07-06-25 Bij entree van de locatievoorstelling Sabbath krijgen de bezoekers een gifgroen drankje uitgereikt, een heksendrankje zogezegd. We zijn op het Karavaan Festival in Landgoed Ter Coulster in Heiloo, een buitenplaats met dicht bos die al in de late middeleeuwen wordt genoemd. Dit is de plek die choreograaf Niek Wagenaar met met zijn dansgezelschap Nymphs heeft uitgekozen voor een dansvoorstelling over heksen en donkerte, over queerness en mysterie.

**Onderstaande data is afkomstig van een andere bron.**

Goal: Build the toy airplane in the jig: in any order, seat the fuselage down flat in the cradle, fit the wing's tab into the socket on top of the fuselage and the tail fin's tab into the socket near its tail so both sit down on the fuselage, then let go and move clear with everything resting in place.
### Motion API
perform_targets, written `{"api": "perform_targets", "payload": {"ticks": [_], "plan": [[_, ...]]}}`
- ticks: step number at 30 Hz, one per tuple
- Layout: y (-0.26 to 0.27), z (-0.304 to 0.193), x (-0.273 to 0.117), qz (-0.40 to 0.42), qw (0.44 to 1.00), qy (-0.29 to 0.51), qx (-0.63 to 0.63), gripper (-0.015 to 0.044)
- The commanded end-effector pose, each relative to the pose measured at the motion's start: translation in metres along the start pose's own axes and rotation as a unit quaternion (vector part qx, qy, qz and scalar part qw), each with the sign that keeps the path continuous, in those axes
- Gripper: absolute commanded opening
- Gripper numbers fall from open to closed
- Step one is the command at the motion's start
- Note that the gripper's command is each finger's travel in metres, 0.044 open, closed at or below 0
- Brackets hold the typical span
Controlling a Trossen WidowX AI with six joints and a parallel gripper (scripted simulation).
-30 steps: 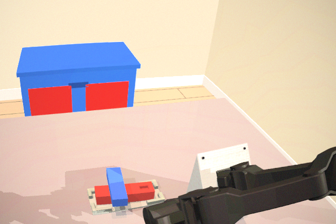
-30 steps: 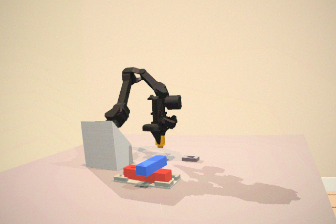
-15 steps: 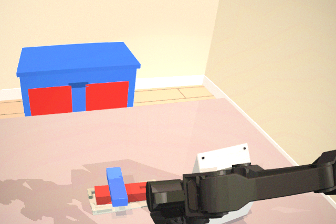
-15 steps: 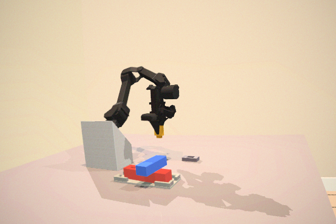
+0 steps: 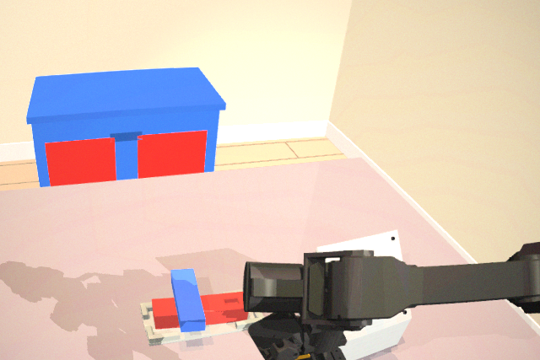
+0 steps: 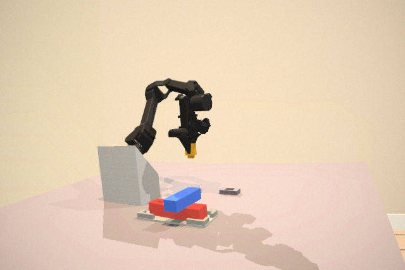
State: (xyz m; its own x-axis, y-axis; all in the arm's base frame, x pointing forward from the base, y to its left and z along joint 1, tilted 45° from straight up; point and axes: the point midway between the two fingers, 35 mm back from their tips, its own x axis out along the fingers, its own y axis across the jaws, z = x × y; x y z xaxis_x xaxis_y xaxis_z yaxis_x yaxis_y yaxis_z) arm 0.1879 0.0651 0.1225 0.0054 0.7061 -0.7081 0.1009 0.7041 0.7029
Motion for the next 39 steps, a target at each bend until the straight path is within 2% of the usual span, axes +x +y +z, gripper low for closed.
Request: {"api": "perform_targets", "payload": {"ticks": [1,39], "plan": [[-0.007,0.005,-0.001,0.0,1.0,-0.001,0.006,0.0],[-0.119,0.051,0.009,-0.019,1.0,-0.005,0.008,0.0]]}}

Op een open plek in het bos komen drie performers samen. Ze zijn in lange zwarte kledij gehuld, naar ontwerp van Polina Skaia. Ergens aan een boom geeft de maan licht in diverse schijngestalten, van vol tot eerste kwartier; tegen het slot verandert die in een felrode schijf.
Eerst bewegen de dansers zich geheimzinnig op de achtergrond door het bos, geleidelijk komen ze dichterbij. Dit is een rituele ontmoetingsplek. De compositie van Tom van Wee is een indringend klanklandschap met golvende elektronische bewegingen, dwingende ritmes en ruisende sferen. Het herinnert aan Carmina Burana, maar dan van deze tijd. Of The Planets van de Britse componist Gustav Holst. In elk geval is het de perfecte muziek om een heksensabbat zoals Wagenaar die voor ogen staat te verbeelden.
Verwacht geen hekserij in de traditionele betekenis van het woord, maar een uitgekiende choreografie waarbij de drie dansers (Nina Keijzer, Filippo Gualandris en Linde Wagemakers) zich nagenoeg synchroon bewegen. Daarbij is een speciale rol is weggelegd voor soms zeer gedetailleerd hand- en vingerbewegingen. In thematisch opzicht vormt het drietal sterke betrokkenheid op elkaar, waardoor ze een eenheid vormen. Wagenaar is in 2021 afgestudeerd aan de Amsterdamse Academie voor Theater en Dans en volgde daarin de opleiding Urban Contemporary. Het heksachtige waarop het festival en Wagenaar zelf zo het accent leggen, is niet makkelijk terug te vinden, in elk geval niet op anekdotisch niveau.
De knappe dans is gevarieerd, rijk en dynamisch, met tal van bewegingen die verstrengeling en loslaten uitdrukken. Individu en groep, dat is de ritmiek. Elk van de drie dansers heeft een specifiek eigen bewegingspatroon, van ingehouden tot explosief. Soms is de dans vertellend, waarbij bijvoorbeeld het kijken of het juist niet-kijken, dus handen op de ogen, bepalend zijn.
Het lichtontwerp en de scenografie van Rodrigo Ribeiro passen bij deze locatie. Vanuit de dichte begroeiing schijnt licht op de dansplek, soms hard licht dat de dansers transformeert tot krijtwitte figuren, dan rood. De dansers hebben het meeste weg van boswezens die zich soms als lianen met elkaar vervlechten. Aan het slot, wanneer het licht in de maan is uitgedoofd, zullen ze verdwijnen in het duister, en is de rituele samenkomst voorbij.